The above graph shows the price entry distribution for the nights of stay.

Source Code
---
title: "Challenge 5 Solutions"
author: "Tejaswini Ketineni"
date: "11/17/2022"
format:
  html:
    toc: true
    code-copy: true
    code-tools: true
---

```{r}
#| label: setup
#| warning: false
#| message: false

library(tidyverse)
library(ggplot2)

knitr::opts_chunk$set(echo = TRUE, warning=FALSE, message=FALSE)
```

## Challenge Overview

## Read in data


```{r}
AB_NYC_2019 <- read_csv("_data/AB_NYC_2019.csv")
```

### Briefly describe the data

## Tidy Data (as needed)

Is your data already tidy, or is there work to be done? Be sure to anticipate your end result to provide a sanity check, and document your work here.

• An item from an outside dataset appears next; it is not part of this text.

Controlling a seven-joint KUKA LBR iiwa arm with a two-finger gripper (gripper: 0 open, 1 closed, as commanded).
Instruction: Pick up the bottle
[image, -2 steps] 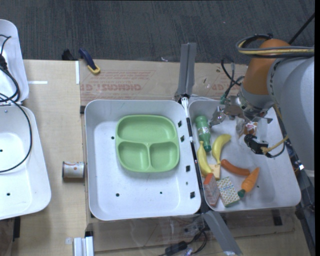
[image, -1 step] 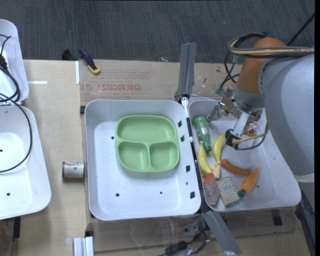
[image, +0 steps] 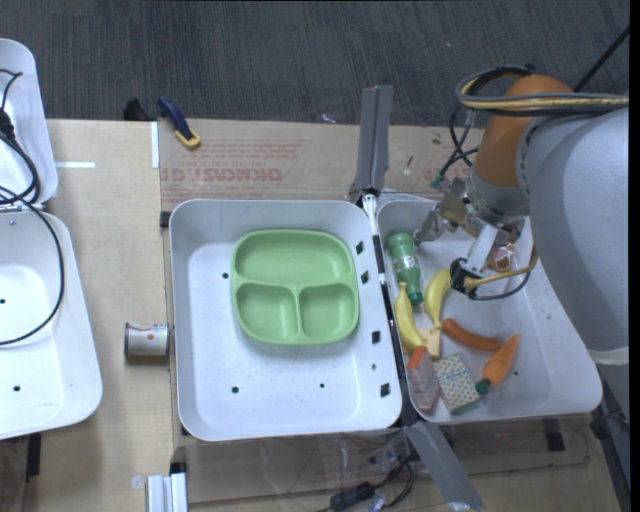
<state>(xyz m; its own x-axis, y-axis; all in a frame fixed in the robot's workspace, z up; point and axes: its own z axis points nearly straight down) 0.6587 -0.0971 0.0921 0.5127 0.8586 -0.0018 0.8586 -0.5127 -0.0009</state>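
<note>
Plainly the bottle (image: 403, 259) lies ungrasped by the left wall of the right bin (image: 560, 385), the hand (image: 441, 226) hovering just right of it, open or closed I cannot tell.

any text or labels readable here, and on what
On the cardboard sheet: red print, upside down, too blurred to read.
On the bottle: label too small to read.
On the packet in the right bin: print too small.
On the small cylinder beside the left bin: unreadable.
</note>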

Initially viewing the data

```{r}
head(AB_NYC_2019)
```
```{r}
colnames(AB_NYC_2019)
```

```{r}
nrow(AB_NYC_2019)
```

```{r}
ncol(AB_NYC_2019)
```
```{r}
dim(AB_NYC_2019)
```
The data set contains of 48895 rows and about 16 columns

```{r}
library(skimr)
library(dplyr)
skim(AB_NYC_2019)
```
We use skimr to understand about the data set- as per the results, we see that there are about 10 columns with numeric type of data, 5 columns which are of character data_type and one date kind of column.we see there are certain missing values in name(16),host_name(21) in character data type;
The highest number of missing data is observed in reviews_per_month and last_review.

```{r}
summary(AB_NYC_2019)
```
```{r}
airbnb <- AB_NYC_2019 
```

```{r}
airbnb %>%
  count(`room_type`)
  
```
```{r}
airbnb %>% 
  select(neighbourhood_group,neighbourhood, price)  %>% 
  group_by(neighbourhood_group) %>% 
  summarize(mean_price = mean(price),max_price = max(price),min_price = min(price),median_price=median(price))
```

We now observe that the highest mean_price is the highest in the neighbourhood of Manhattan and lowest in Bronx.

```{r}
airbnb %>% 
  select(neighbourhood_group,neighbourhood, price)  %>% 
  group_by(neighbourhood_group) %>% 
  summarize(mean_price = mean(price),max_price = max(price),min_price = min(price),median_price=median(price))
```

```{r}
airbnb %>% 
  select(neighbourhood_group)  %>% 
  group_by(neighbourhood_group) %>% 
  count(neighbourhood_group) %>%
  slice(which.max(n))
```

we see that there are higher bookings in Manhattan and the lowest in Staten Island

```{r}
airbnb %>% 
  count(`minimum_nights`)
```


```{r}
airbnb %>% 
  select(neighbourhood_group,minimum_nights)  %>% 
  group_by(neighbourhood_group) %>% 
  count(minimum_nights) %>%
  slice(which.max(n))
```

```{r}
airbnb %>% 
  select(neighbourhood_group,minimum_nights)  %>% 
  group_by(neighbourhood_group) %>% 
  count(minimum_nights) %>%
  slice(which.min(n))
```

We observe that there are more number of bookings for one or two nights in all the neighbourhoods

## Univariate Visualizations

In order to understand the count distribution for each of the neighborhood group we use bar graph.
```{r}
ggplot(airbnb, aes(x = neighbourhood_group)) + 
  geom_bar(fill = "lightblue") + 
  labs(title = "Neighbourhood Group count", x = "Neighbourhood Group", 
     y = "Count") + 
  theme_bw()
```

```{r}
ggplot(airbnb, aes(x = room_type)) + 
  geom_bar(fill = "lightpink") + 
  labs(title = "Room type and count", x = "Neighborhood Group", 
     y = "Count") + 
  theme_bw()
```

```{r}
ggplot(airbnb, aes(x = price)) + 
  geom_histogram(binwidth=20,alpha=0.6,fill = "purple") + 
  labs(title = "Price range and count", x = "Price", 
     y = "Count") + 
  theme_bw()
```
we see that the high distribution is observed for room prices of 500

## Bivariate Visualization(s)

```{r}
ggplot(airbnb, aes(x = neighbourhood_group, fill = room_type)) + 
  geom_bar(bins = 25) + 
  labs(title = "neighbourhood_group and Room Type", x = "neighbourhood_group", y = "Frequency", 
     fill = guide_legend("room_type")) + 
  theme_bw()
```

```{r}
ggplot(airbnb, aes(x = price, fill = neighbourhood_group)) + 
  geom_histogram(bins = 25) + xlim(0,1000)
  labs(title = "neighbourhood_group and Price", x = "price", y = "Frequency", 
     fill = guide_legend("neighbourhood_group")) + 
  theme_bw()
```

```{r}
ggplot(airbnb, aes(x = minimum_nights, y = price,na.rm = TRUE)) +
  geom_point(color="lightblue") +
  scale_y_continuous(label = scales::dollar) +
  labs(x = "Minium Nights",
       y = "Price Per Night ($)",
       title = "Minimum Nights vs Price Per Night ($)")
```

The above graph shows the price entry distribution for the nights of stay.